By Emily Erickson
For the past few days, I’ve been binge-listening to the Modern Love podcast produced by The New York Times. Based on submissions from the popular print column, the podcast is dedicated to people reading personal essays on the topic of love. Contrary to what I expected before tuning in, these love stories are really just life stories, highlighting our profound capacity as people to find meaning in and seek closeness with others.
Listening to stories of life and love in all of their forms has prompted me to reflect on the many types of love I’ve witnessed throughout my life.

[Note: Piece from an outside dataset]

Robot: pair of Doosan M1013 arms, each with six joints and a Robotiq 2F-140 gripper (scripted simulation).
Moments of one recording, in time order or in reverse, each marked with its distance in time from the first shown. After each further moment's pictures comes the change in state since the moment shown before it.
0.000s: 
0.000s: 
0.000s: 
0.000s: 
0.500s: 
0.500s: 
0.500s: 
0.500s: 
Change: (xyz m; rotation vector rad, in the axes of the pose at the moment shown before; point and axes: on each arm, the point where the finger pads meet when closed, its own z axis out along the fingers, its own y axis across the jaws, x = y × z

As a child of divorce, I grew up in a home surrounded by tumultuous love. Tumultuous love is the kind of love that changes, not just from year to year — or even day to day — but from conversation to conversation and intention to intention. In this love, interactions are laced with the weight of all their predecessors; gas-soaked fuses yearning for the spark of conflict to set them ablaze. Times of calm prickle with the anticipation of their inevitable end, and kind gentleness seeps through in rare, sincere apologies or the echoes of sweet, former companionship.
In growing older and becoming aware that different iterations of love existed outside the walls in which I lived, I witnessed another version of partnership: convenience love. Convenience love is the kind of love that stays together because the alternative is difficult to reconcile. It manifests as separate lives lived in parallel, separate bedrooms and conversations reduced to the logistics of who’s paying the phone bill and when the dog was last fed. Convenience love is dictated by the fear of being alone or facing a world in which the rhythms of a partner can’t be anticipated without the exertion of thought and consideration.
Convenience love is close in appearance to another kind of love, but the difference in the details is vast. This love is companionable love, born from the most intimate version of familiarity and comfort. It’s the kind of love that is displayed in small gestures, like a partner putting out the cream when their mate reaches for the coffee pot or pulling out a chair as reflexively as reaching for their own seat. It’s when the small of the other person’s back is an extension of an outstretched hand and a newspaper left out to the exact page their partner reads first. Long silences linger, not from all the things being left unsaid, but for all the things they both know to be irrevocably true.
Companionable and convenience loves are usually the product of shared moments and passing years, all compiling into life-long partnerships. But new partnerships take a different shape, with blind love characterized by its novel intensity. Blind love is a culmination of all the hope, desire and romantic expectation held by one person, promptly and unthinkingly projected onto another. It’s a fierce recognition of all that is good in someone, and a blind disregard for their emerging flaws.
Blind love is rapacious curiosity and incessant pining for the feelings of one person to be shared by another. It’s a love of conviction, of an awkward exploration through the ordinary — made extraordinary — by the presence of another.
Sturdier than blind love, and born out of intentionality rather than time, is reflective love. Reflective love is the kindness and care a person prioritizes in themselves, reflected onto the people around them. It’s an understanding that a cup continuously refilled is easier shared than a cup left depleted by the expecting mouths of others. Reflective love is to be found in a person who understands their own experiences better by understanding the experiences of their partner. It manifests when needs aren’t anticipated but are communicated, and the love, confidence and security each partner has in themselves is reflected back onto the person with whom they’re sharing their life.
Love, in all of its infinite iterations, couldn’t possibly be captured within the confines of a single column. It’s a side effect of being a person navigating the world alongside other people — a beautiful throughline that connects us, ignites us, blinds us and teaches more about ourselves and each other the more we engage in it.
Emily Erickson is a freelance writer and bartender originally from Wisconsin, with a degree in sociology and an affinity for playing in the mountains.